- Task to carry out: Scan the listing below for "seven", then report every line that has it.
***** Data supplied
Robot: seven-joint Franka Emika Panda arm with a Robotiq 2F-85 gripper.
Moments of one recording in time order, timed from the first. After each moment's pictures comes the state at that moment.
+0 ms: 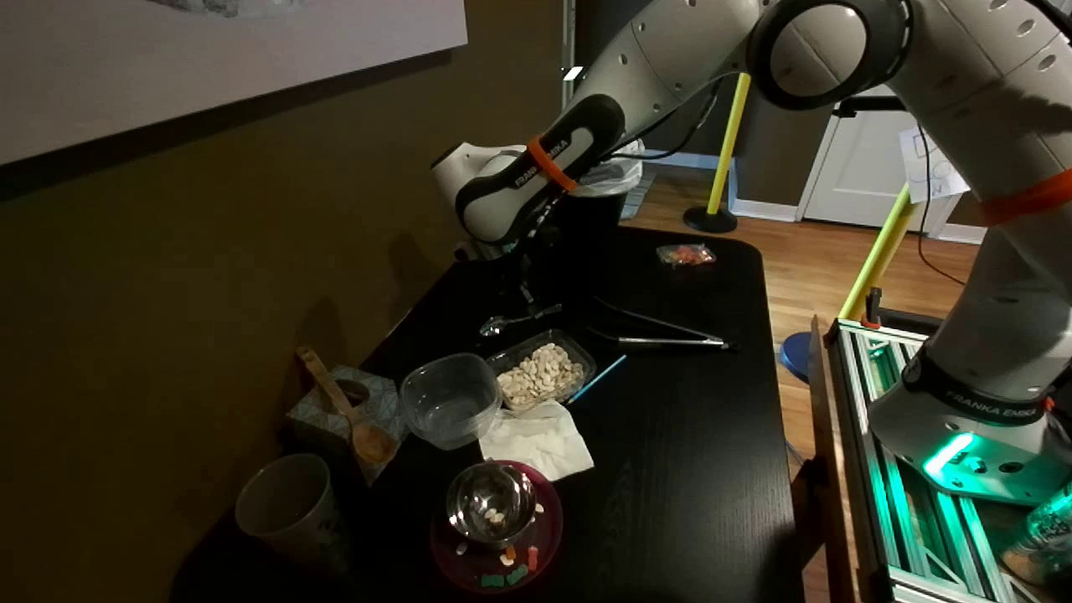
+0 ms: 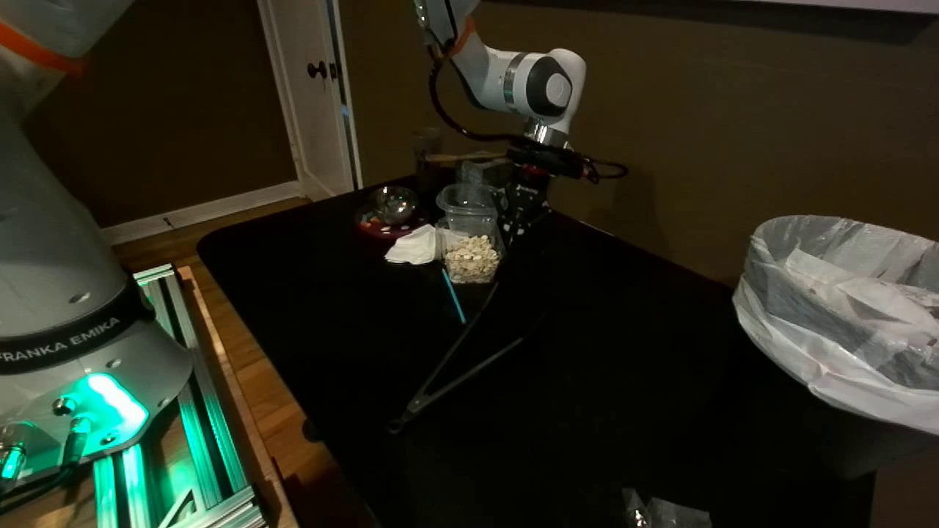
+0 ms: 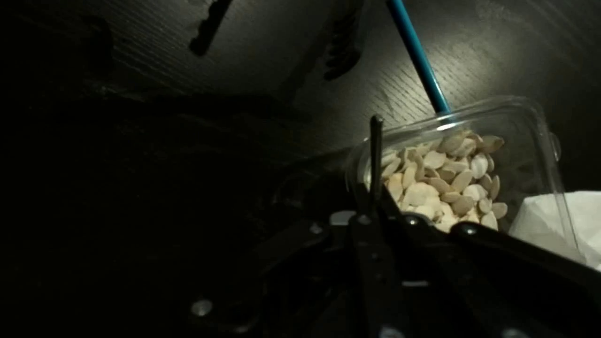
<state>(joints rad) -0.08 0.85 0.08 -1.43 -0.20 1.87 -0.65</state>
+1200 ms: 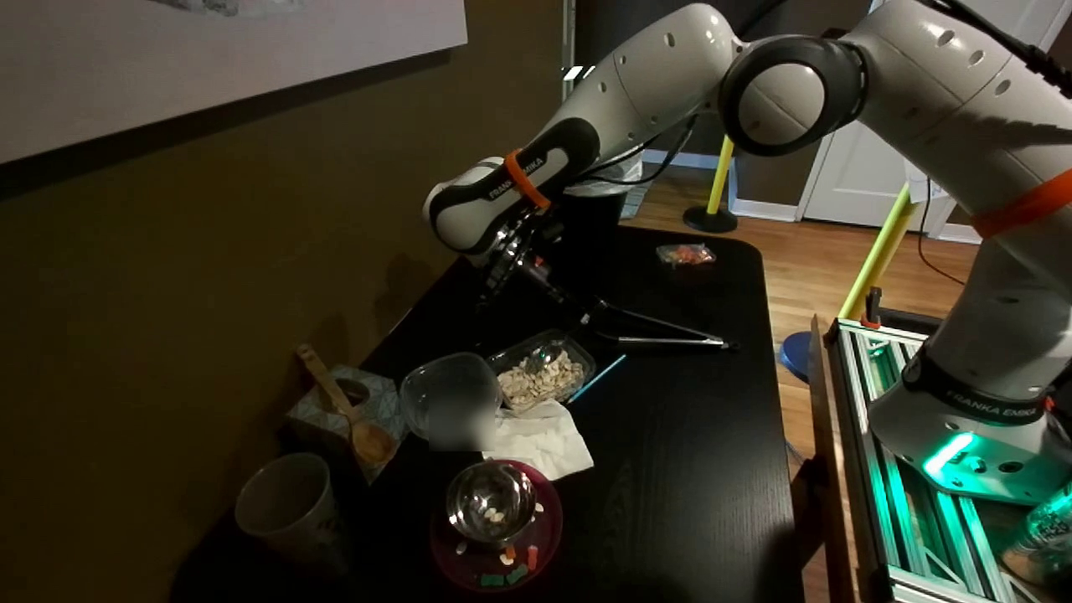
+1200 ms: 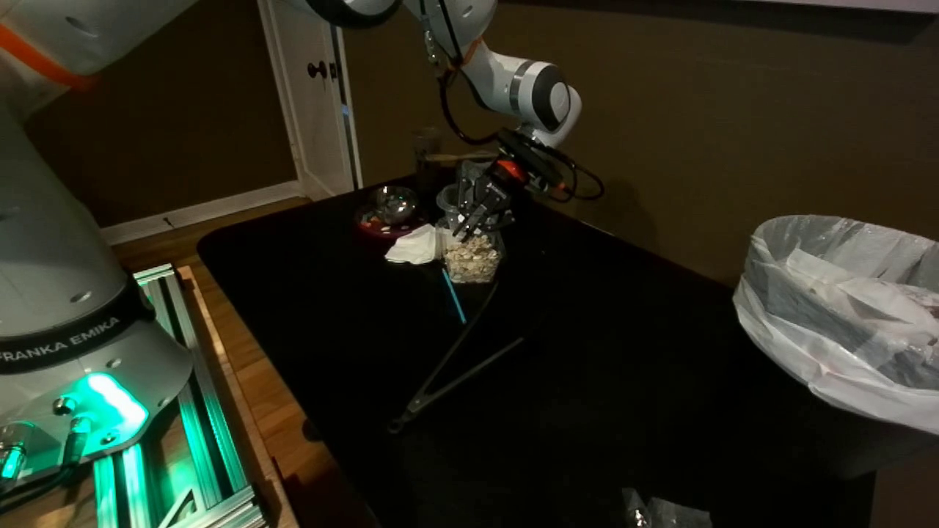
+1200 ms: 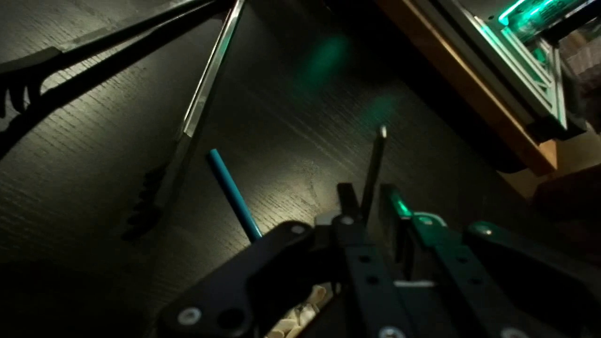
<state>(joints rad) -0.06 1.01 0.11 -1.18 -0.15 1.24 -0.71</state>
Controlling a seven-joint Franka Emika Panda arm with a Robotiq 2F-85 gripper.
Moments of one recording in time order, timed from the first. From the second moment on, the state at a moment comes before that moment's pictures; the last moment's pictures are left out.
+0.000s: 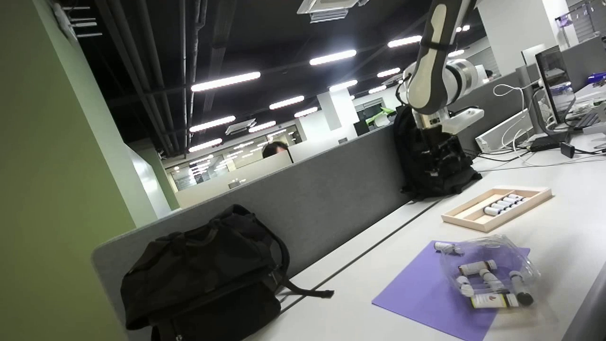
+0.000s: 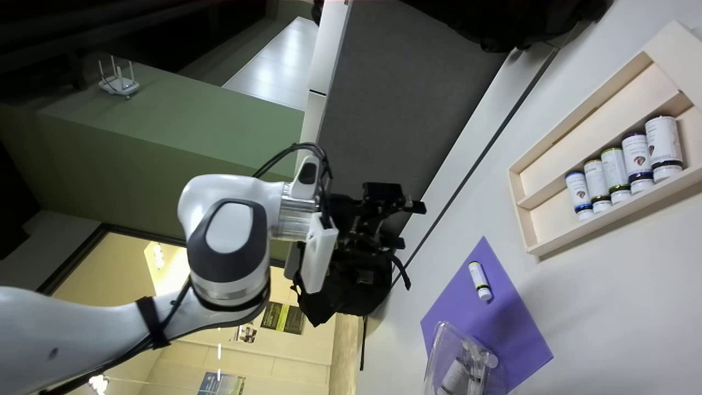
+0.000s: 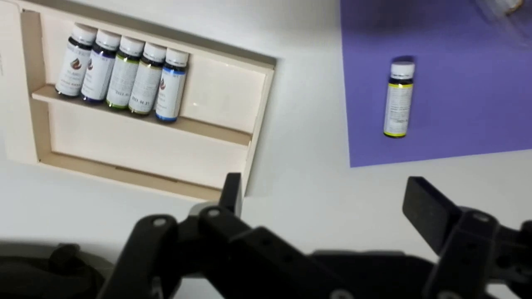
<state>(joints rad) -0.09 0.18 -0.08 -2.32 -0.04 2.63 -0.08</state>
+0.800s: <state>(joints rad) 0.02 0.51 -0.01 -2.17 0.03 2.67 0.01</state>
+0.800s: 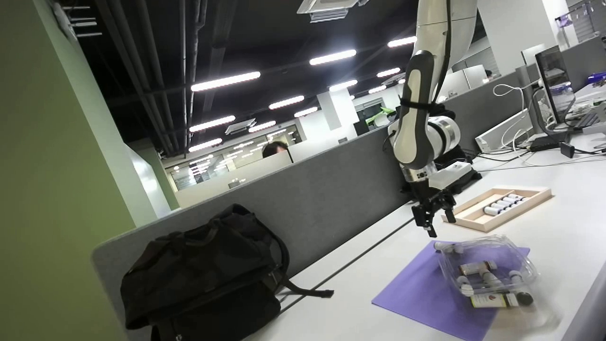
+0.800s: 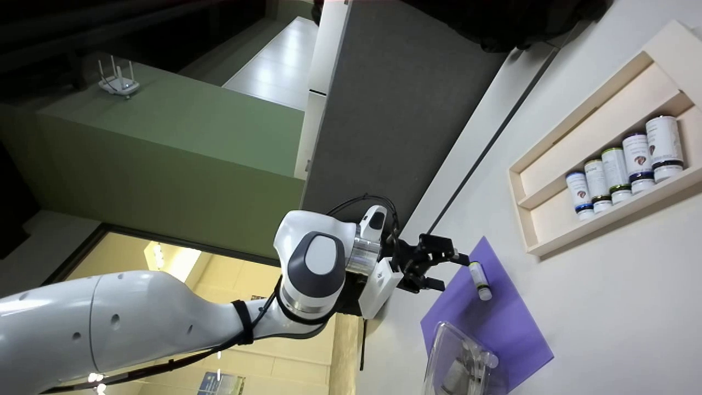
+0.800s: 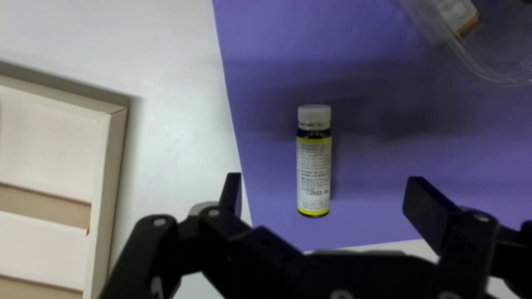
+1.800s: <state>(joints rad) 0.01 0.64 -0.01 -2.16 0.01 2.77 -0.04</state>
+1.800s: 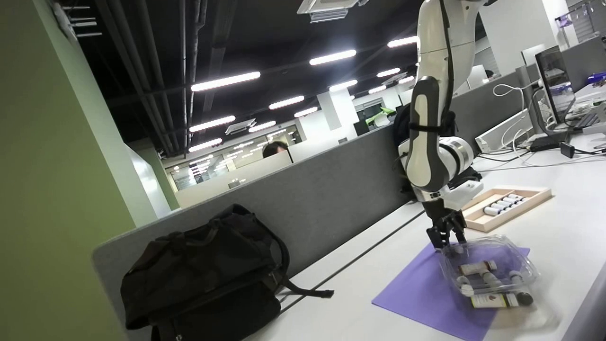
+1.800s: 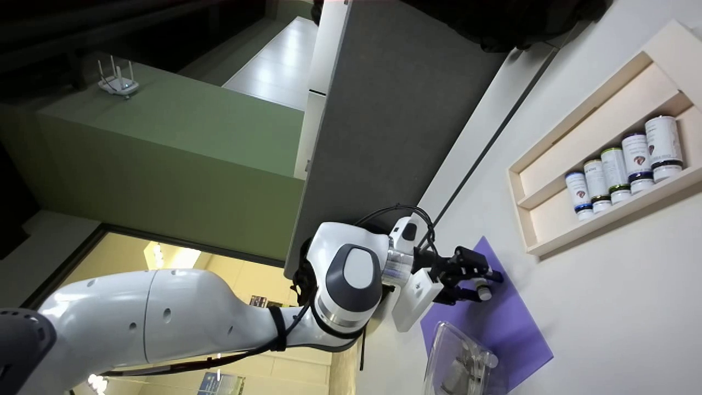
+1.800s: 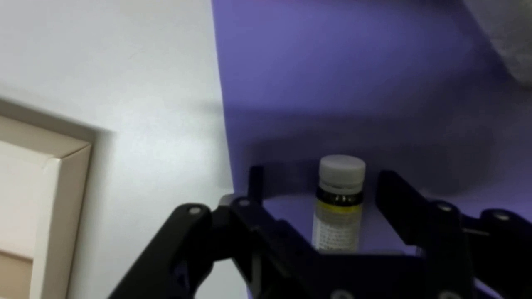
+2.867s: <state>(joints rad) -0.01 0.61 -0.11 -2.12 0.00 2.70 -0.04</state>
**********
- Answer:
Robot: seven-joint Franka Emika Panda arm with a Robotiq 2F-85 gripper.
Controlling a seven-joint Franka Emika Panda arm with a Robotiq 2F-85 gripper.

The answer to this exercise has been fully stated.